• _Task to complete_: I'd like the entries repeated exactly, pictures omitted.

• _Extracted entries_:
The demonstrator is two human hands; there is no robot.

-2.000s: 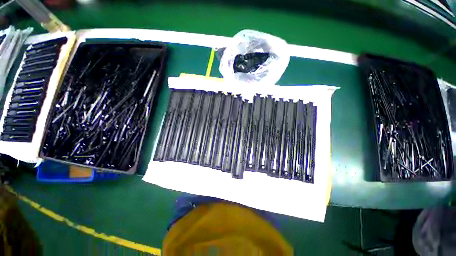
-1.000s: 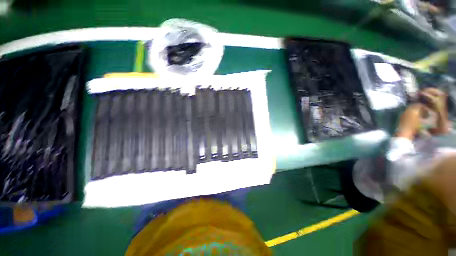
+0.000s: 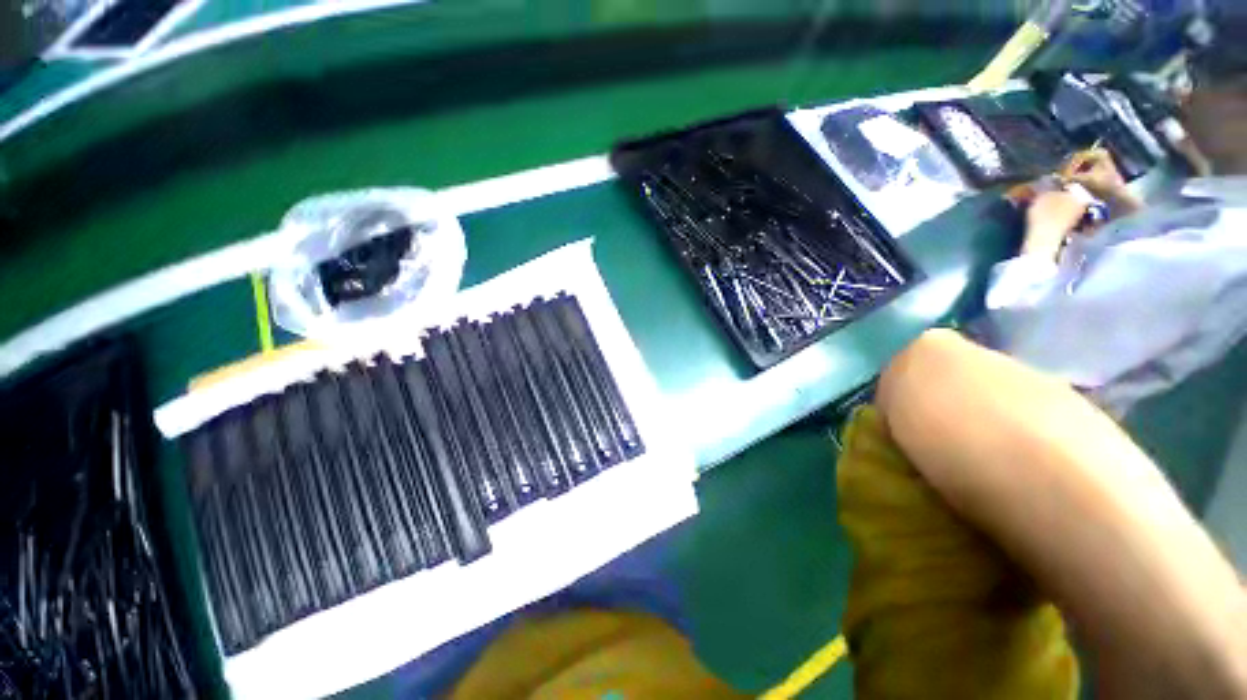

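Note:
Long slim black pieces (image 3: 308,492) lie side by side in a slanted row on a white liner (image 3: 588,527), left of centre. One piece (image 3: 449,499) in the row sticks out further toward me than its neighbours. A clear plastic bag (image 3: 440,260), open and round, stands behind the row with small black parts in it. Neither my left hand nor my right hand is in the picture. A bare bent arm (image 3: 1039,479) with a mustard sleeve, apparently my right, shows at the lower right; its hand is out of view.
A black tray of loose shiny rods (image 3: 780,253) lies right of the row. Another black parts tray (image 3: 75,506) is cut off at the left edge. Beyond the right tray is a white sheet (image 3: 923,198). A person in pale clothing (image 3: 1108,301) works at the bench, far right.
The view has swung right and tilted, so the row and bag sit further left. The bare bent arm now shows large at lower right. The row looks unchanged.

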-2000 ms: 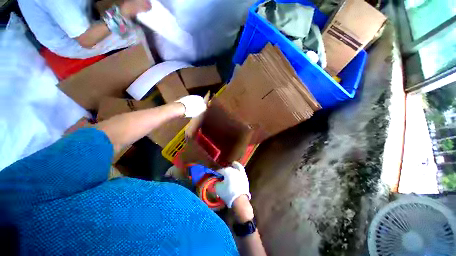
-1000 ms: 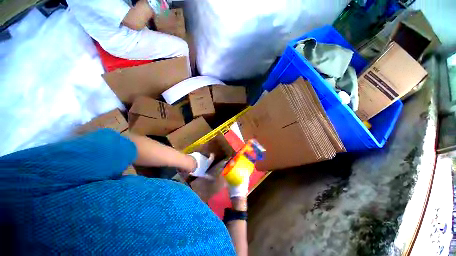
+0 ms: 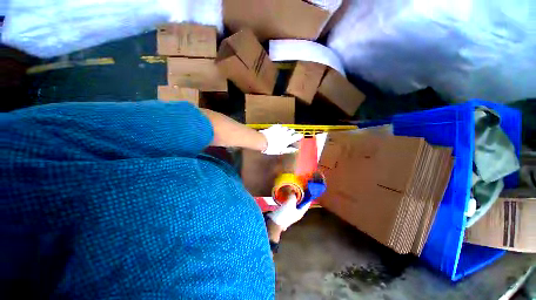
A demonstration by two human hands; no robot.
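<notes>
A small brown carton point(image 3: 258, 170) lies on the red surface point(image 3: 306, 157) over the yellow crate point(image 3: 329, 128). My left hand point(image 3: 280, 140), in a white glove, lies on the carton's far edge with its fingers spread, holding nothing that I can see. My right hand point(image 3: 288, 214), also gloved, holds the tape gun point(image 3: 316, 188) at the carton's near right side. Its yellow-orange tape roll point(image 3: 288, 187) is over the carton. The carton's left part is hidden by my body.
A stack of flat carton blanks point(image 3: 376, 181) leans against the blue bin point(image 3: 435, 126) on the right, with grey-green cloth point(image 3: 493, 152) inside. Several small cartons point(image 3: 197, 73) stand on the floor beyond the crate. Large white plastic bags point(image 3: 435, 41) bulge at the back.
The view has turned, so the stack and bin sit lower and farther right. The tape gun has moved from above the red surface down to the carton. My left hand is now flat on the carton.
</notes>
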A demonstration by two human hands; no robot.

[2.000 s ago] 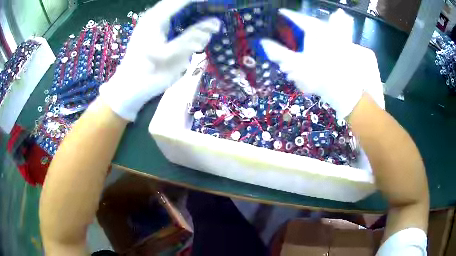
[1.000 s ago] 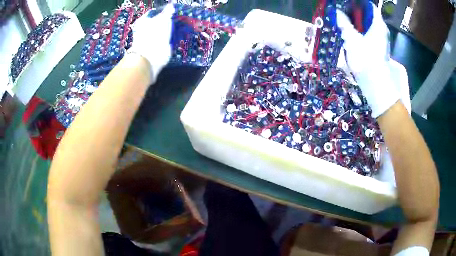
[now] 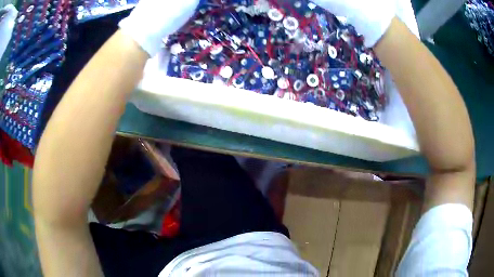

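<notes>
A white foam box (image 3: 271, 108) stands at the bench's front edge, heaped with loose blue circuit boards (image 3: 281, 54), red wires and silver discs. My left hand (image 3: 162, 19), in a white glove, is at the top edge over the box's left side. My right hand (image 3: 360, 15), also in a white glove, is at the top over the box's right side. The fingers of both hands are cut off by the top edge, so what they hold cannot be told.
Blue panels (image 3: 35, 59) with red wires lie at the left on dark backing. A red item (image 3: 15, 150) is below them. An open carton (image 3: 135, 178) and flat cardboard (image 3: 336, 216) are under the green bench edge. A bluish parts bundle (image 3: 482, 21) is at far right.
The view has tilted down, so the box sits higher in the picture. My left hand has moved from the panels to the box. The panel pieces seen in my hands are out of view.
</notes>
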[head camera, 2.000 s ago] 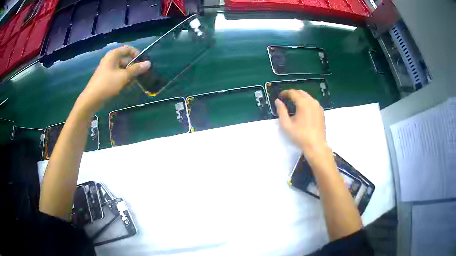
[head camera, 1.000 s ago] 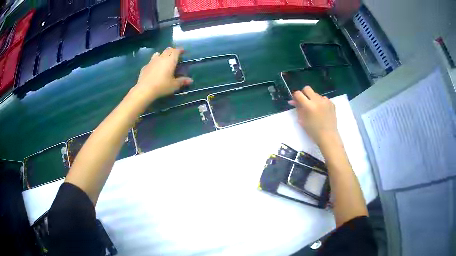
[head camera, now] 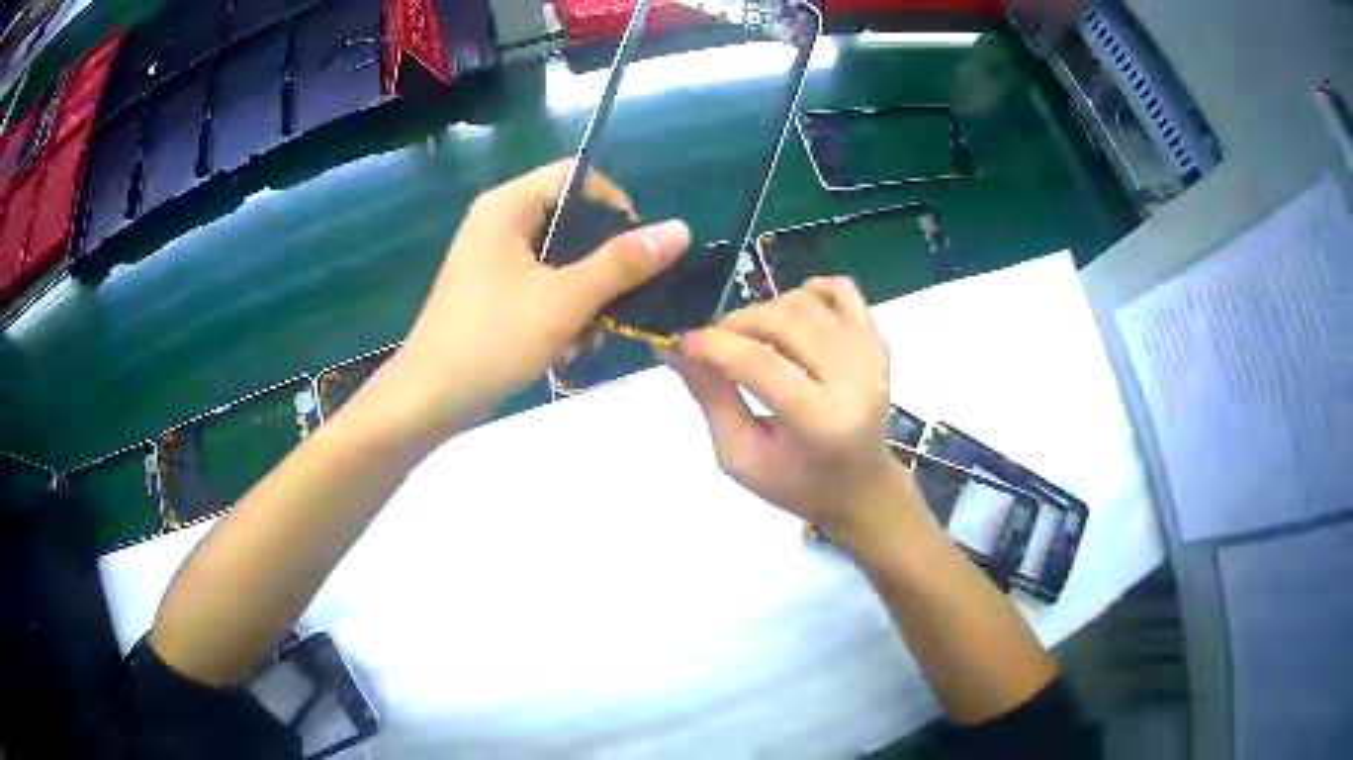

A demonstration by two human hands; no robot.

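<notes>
A phone middle frame [head camera: 608, 238] is held raised and tilted over the green belt, its dark-plate end low and towards me. My left hand [head camera: 512, 290] grips that end, thumb on the dark plate. My right hand [head camera: 801, 394] has its fingertips at the orange-gold end strip [head camera: 638, 334]; whether they pinch it is hard to see. More frames lie in a row along the belt's near edge, such as one at left [head camera: 238, 446] and one at right [head camera: 853, 253]. A further frame [head camera: 890, 147] lies beyond them.
The white sheet [head camera: 594, 594] lies nearest me. It bears overlapping frames at right [head camera: 994, 512] and some at lower left [head camera: 319, 690], partly cut off. Black trays [head camera: 223, 119] and red trays [head camera: 45, 164] stand across the belt. Printed sheets [head camera: 1246, 371] lie at right.
My left hand has lifted a frame off the belt and turned it up in front of me. My right hand has moved left from the row to the raised frame's lower end.
</notes>
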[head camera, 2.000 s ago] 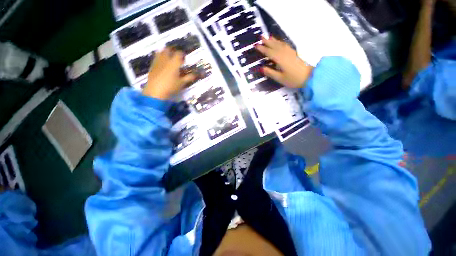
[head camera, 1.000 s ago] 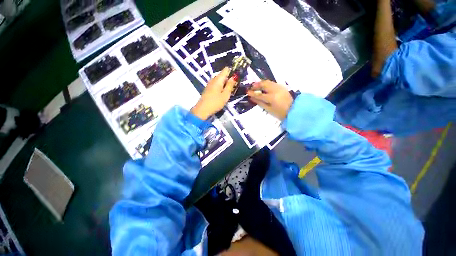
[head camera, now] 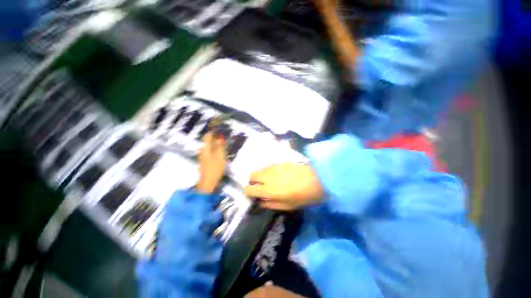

• _Answer area_:
The demonstrator is two human hands; there is no robot.

-2.000s: 
-1.000s: 
+0.000s: 

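Note:
Long slim black pieces (image 3: 308,492) lie side by side in a slanted row on a white liner (image 3: 588,527), left of centre. One piece (image 3: 449,499) in the row sticks out further toward me than its neighbours. A clear plastic bag (image 3: 440,260), open and round, stands behind the row with small black parts in it. Neither my left hand nor my right hand is in the picture. A bare bent arm (image 3: 1039,479) with a mustard sleeve, apparently my right, shows at the lower right; its hand is out of view.
A black tray of loose shiny rods (image 3: 780,253) lies right of the row. Another black parts tray (image 3: 75,506) is cut off at the left edge. Beyond the right tray is a white sheet (image 3: 923,198). A person in pale clothing (image 3: 1108,301) works at the bench, far right.
The view has swung right and tilted, so the row and bag sit further left. The bare bent arm now shows large at lower right. The row looks unchanged.
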
-2000 ms: 
-1000 ms: 
+0 ms: 
A demonstration by two human hands; no robot.
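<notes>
A small brown carton point(image 3: 258, 170) lies on the red surface point(image 3: 306, 157) over the yellow crate point(image 3: 329, 128). My left hand point(image 3: 280, 140), in a white glove, lies on the carton's far edge with its fingers spread, holding nothing that I can see. My right hand point(image 3: 288, 214), also gloved, holds the tape gun point(image 3: 316, 188) at the carton's near right side. Its yellow-orange tape roll point(image 3: 288, 187) is over the carton. The carton's left part is hidden by my body.
A stack of flat carton blanks point(image 3: 376, 181) leans against the blue bin point(image 3: 435, 126) on the right, with grey-green cloth point(image 3: 493, 152) inside. Several small cartons point(image 3: 197, 73) stand on the floor beyond the crate. Large white plastic bags point(image 3: 435, 41) bulge at the back.
The view has turned, so the stack and bin sit lower and farther right. The tape gun has moved from above the red surface down to the carton. My left hand is now flat on the carton.
</notes>
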A demonstration by two human hands; no robot.

[2.000 s ago] 
[1.000 s ago] 
[now] 

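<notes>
A white foam box (image 3: 271, 108) stands at the bench's front edge, heaped with loose blue circuit boards (image 3: 281, 54), red wires and silver discs. My left hand (image 3: 162, 19), in a white glove, is at the top edge over the box's left side. My right hand (image 3: 360, 15), also in a white glove, is at the top over the box's right side. The fingers of both hands are cut off by the top edge, so what they hold cannot be told.
Blue panels (image 3: 35, 59) with red wires lie at the left on dark backing. A red item (image 3: 15, 150) is below them. An open carton (image 3: 135, 178) and flat cardboard (image 3: 336, 216) are under the green bench edge. A bluish parts bundle (image 3: 482, 21) is at far right.
The view has tilted down, so the box sits higher in the picture. My left hand has moved from the panels to the box. The panel pieces seen in my hands are out of view.
</notes>
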[head camera, 2.000 s ago] 
[head camera, 1.000 s ago] 
[head camera, now] 

A demonstration by two human hands; no robot.

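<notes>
A phone middle frame [head camera: 608, 238] is held raised and tilted over the green belt, its dark-plate end low and towards me. My left hand [head camera: 512, 290] grips that end, thumb on the dark plate. My right hand [head camera: 801, 394] has its fingertips at the orange-gold end strip [head camera: 638, 334]; whether they pinch it is hard to see. More frames lie in a row along the belt's near edge, such as one at left [head camera: 238, 446] and one at right [head camera: 853, 253]. A further frame [head camera: 890, 147] lies beyond them.
The white sheet [head camera: 594, 594] lies nearest me. It bears overlapping frames at right [head camera: 994, 512] and some at lower left [head camera: 319, 690], partly cut off. Black trays [head camera: 223, 119] and red trays [head camera: 45, 164] stand across the belt. Printed sheets [head camera: 1246, 371] lie at right.
My left hand has lifted a frame off the belt and turned it up in front of me. My right hand has moved left from the row to the raised frame's lower end.
</notes>
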[head camera, 2.000 s ago] 
[head camera, 1.000 s ago] 
[head camera, now] 

There is no more to the output, and the exercise is done.